Hunger never takes a holiday

By Glynis Crawford Smith

The Highlander

Volunteer firefighters are serving three free community meals on Saturday, Dec. 30.

Since the Burnet County Hunger Alliance (BCHA) was formed last year, volunteers have been pleased with progress in bringing together organizations that focus on delivering food to those who need it, with one notable gap—the holidays.

Some food pantry and meal programs are interrupted to allow volunteers time with families and for travel.

A new effort to fill the gap is gaining some traction this year with the help of the volunteer fire departments in Marble Falls, Cottonwood Shores and Spicewood.

“The firefighters have come to the rescue,” said Pam Rogers, one of the BCHA volunteers. “On Dec. 30 they will serve pancake meal at three different locations.”

The Marble Falls Area Volunteer Fire Department was the first to step up, Rogers said.

The meal will be served as breakfast at the MFAVFD station, at 606 Avenue U, from 8-10 a.m.

The Spicewood Volunteer Fire Department will serve their Community Pancake Breakfast as brunch from 8 a.m.-noon at the Spicewood Community Center, 7901 County Road 404.

The Cottonwood Shores Volunteer Fire Department Community Pancake Dinner will be served 6-8 p.m. at the fire station, 610 Birch Lane.

“Marble Falls and Cottonwood Shores can use more volunteers,” said Rogers. “Just call for Cheryl at 830-953-9038 or email to join in.”

“Very few food services avail between Christmas and New Year,” said Madeleine Manigold, another volunteer from Spicewood. “We have a website, It has a calendar with information about all the places that offer food pantries and free meals, about their holiday closings and about the alliance.”

The fire department meals and other regular free meals throughout the community do more than alleviate hunger.

“People who live by themselves, elderly or not, and people who want to connect with the community come for the fellowship,” said Rogers. “We began with the idea of a holiday meal last year, with one in Burnet and one in Marble Falls and we saw right away that transportation is a problem.

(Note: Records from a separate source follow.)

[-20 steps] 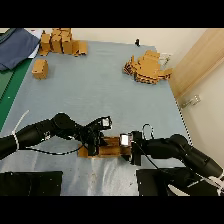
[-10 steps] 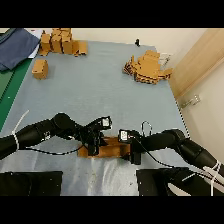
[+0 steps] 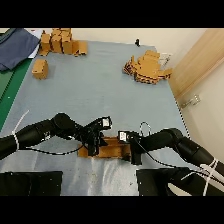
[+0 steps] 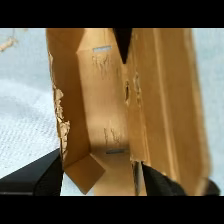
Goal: Fold the box.
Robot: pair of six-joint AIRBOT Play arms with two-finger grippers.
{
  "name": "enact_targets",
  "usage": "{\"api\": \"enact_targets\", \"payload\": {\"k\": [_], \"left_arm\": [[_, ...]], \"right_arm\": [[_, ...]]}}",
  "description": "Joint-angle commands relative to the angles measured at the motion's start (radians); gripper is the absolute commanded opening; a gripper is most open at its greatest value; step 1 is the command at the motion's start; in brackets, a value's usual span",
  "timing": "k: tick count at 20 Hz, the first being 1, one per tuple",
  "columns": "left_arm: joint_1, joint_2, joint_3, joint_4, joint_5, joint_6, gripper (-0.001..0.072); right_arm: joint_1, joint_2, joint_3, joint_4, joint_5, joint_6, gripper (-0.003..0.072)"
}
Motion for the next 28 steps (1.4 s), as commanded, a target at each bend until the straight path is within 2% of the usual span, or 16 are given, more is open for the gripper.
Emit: {"api": "enact_targets", "payload": {"k": [1,7,9,11,13,28], "left_arm": [[0.0,0.0,0.001,0.0,0.0,0.0,0.0014],[0.0,0.0,0.001,0.0,0.0,0.0,0.0014],[0.0,0.0,0.001,0.0,0.0,0.0,0.0015],[0.0,0.0,0.001,0.0,0.0,0.0,0.0015],[0.0,0.0,0.001,0.0,0.0,0.0,0.0015],[0.0,0.0,0.001,0.0,0.0,0.0,0.0015]], "right_arm": [[0.0,-0.059,0.0,-0.001,0.052,-0.053,0.072],[0.0,-0.112,0.0,0.009,0.089,-0.074,0.0704],[0.0,-0.113,0.0,0.01,0.089,-0.073,0.0628],[0.0,-0.113,0.0,0.009,0.09,-0.073,0.063],[0.0,-0.113,0.0,0.008,0.098,-0.073,0.0665],[0.0,-0.113,0.0,0.012,0.132,-0.073,0.0657]]}}
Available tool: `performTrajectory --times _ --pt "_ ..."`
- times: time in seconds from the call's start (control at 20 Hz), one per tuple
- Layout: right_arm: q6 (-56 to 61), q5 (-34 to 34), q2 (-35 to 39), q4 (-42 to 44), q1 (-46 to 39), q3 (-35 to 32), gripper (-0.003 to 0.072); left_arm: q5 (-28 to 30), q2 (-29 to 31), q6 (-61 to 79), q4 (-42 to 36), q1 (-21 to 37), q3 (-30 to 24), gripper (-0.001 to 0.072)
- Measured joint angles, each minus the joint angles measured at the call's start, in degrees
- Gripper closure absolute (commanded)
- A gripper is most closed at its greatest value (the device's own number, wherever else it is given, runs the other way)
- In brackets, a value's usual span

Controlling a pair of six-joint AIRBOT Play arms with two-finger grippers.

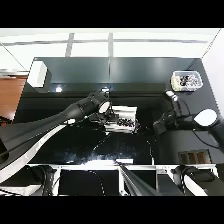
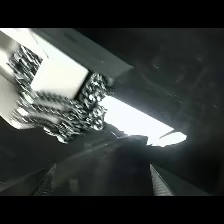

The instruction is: Fold the box and place the chain.

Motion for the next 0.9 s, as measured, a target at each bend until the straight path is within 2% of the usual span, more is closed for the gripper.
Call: performTrajectory --times 0.2,0.5,0.65,0.9 --pt "-19.1 -8.55 -1.73 -1.33 7.04 -3.28 -0.0034 0.07 0.0 0.0 0.0 0.0 0.0 0.068" --pt "-49.44 -13.38 -8.13 11.43 10.08 -4.22 -0.0034 0.09 0.0 0.0 0.0 0.04 0.0 0.068" --pt "-56.76 -15.26 -10.45 15.28 10.43 -4.26 -0.0034 0.09 0.0 0.0 0.0 0.04 0.0 0.068" --pt "-60.78 -17.92 -11.74 18.29 10.56 -4.26 -0.0034 0.26 0.0 0.0 0.0 0.04 0.0 0.068"
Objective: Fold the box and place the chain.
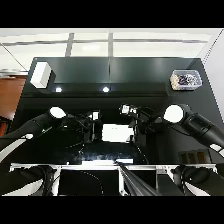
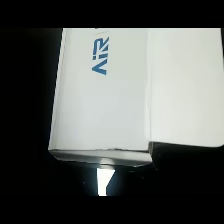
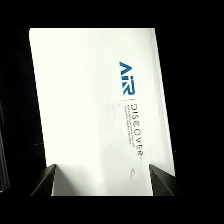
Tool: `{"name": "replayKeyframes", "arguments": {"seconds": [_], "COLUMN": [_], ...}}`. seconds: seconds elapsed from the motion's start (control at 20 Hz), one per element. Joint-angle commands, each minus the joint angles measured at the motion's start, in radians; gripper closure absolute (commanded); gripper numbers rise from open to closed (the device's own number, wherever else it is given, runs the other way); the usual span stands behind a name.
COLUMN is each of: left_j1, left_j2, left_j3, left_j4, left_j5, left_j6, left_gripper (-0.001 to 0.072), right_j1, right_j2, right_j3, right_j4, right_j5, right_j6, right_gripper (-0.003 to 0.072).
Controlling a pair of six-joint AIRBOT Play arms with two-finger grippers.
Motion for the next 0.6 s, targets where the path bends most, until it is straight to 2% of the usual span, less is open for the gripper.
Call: {"name": "replayKeyframes", "arguments": {"seconds": [0.0,0.35,0.55], "left_j1": [0.0,0.0,0.0], "left_j2": [0.0,0.0,0.0], "left_j3": [0.001,0.001,0.001], "left_j4": [0.0,0.0,0.0], "left_j5": [0.0,0.0,0.0], "left_j6": [0.0,0.0,0.0], "left_gripper": [0.0306,0.0306,0.0306], "right_j1": [0.016,0.016,-0.014], "right_j2": [0.0,0.0,0.036], "right_j3": [-0.001,-0.001,0.035], "right_j4": [-0.064,-0.077,-0.074], "right_j5": [-0.069,-0.096,-0.051], "right_j6": [0.018,0.017,0.066], "right_gripper": [-0.0013,-0.0013,-0.0013]}}
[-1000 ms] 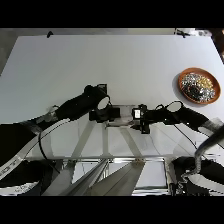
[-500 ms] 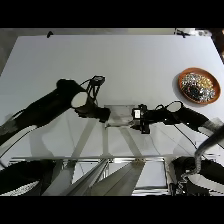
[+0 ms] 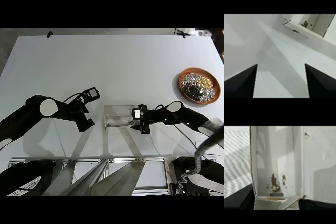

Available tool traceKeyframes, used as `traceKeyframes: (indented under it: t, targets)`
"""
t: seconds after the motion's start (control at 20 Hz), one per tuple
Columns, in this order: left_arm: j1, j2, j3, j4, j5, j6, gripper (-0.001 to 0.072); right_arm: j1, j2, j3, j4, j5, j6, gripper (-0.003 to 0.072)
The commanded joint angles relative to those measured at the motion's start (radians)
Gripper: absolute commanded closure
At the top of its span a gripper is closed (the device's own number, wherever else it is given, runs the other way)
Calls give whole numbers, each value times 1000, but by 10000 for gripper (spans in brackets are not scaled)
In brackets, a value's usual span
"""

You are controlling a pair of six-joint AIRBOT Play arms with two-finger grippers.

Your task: Fold the box and place the chain.

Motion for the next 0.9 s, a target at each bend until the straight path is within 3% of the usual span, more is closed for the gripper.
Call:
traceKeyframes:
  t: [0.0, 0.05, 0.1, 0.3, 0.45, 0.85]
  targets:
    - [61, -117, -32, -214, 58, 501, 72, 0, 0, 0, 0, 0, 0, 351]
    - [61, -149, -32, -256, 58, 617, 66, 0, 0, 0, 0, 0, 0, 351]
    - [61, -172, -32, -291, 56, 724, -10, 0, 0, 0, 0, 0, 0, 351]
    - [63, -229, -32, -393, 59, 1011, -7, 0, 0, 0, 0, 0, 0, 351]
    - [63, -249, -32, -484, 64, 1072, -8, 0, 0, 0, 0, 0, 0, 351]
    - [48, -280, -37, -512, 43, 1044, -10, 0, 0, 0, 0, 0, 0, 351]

We hope this new model of having meals in a neighborhood, in a safe place like a fire department will be close enough for some to walk. Besides, the fire departments are always fun.”

But delivering food to the hungry is still the main focus.

“A significant number of children—up to 60 percent in Burnet County—qualify for breakfast and lunch at school,” noted Rogers. “That is interrupted during the holidays as well.”

“A term we have all learned is 'food insecure,'” said Rogers. “While adults may have money to buy something for the children, they may not have money to put food on table for themselves, or maybe enough for five days a week but not the other two. They may be relying on fast food meals that are not as nutritious as meals from pantry foods.”

The groups estimates that more than 6,500 residents in Burnet County—about 15 percent of the total local population falls into that food insecure category. More than half of those earn too much money to qualify for food stanps and a third are ineligible for most federal nutrition programs.

The BCHA meets once a month and, beginning in January, they will meet for six months in Burnet and six months in Marble Falls. The work includes coordinating among various food sources to find and distribute surplus where it is needed, maintaining the up to date website.

“Anyone interested in attending can leave a message on our webpage and we will get back to them,” noted Rogers. “We are open to the public would love to have more business members and community volunteers.”

“Simply raising awareness of hunger is one of our primary goals,” said Manigold. “We welcome questions and we have been pleased at the range of people who are responding to volunteer.”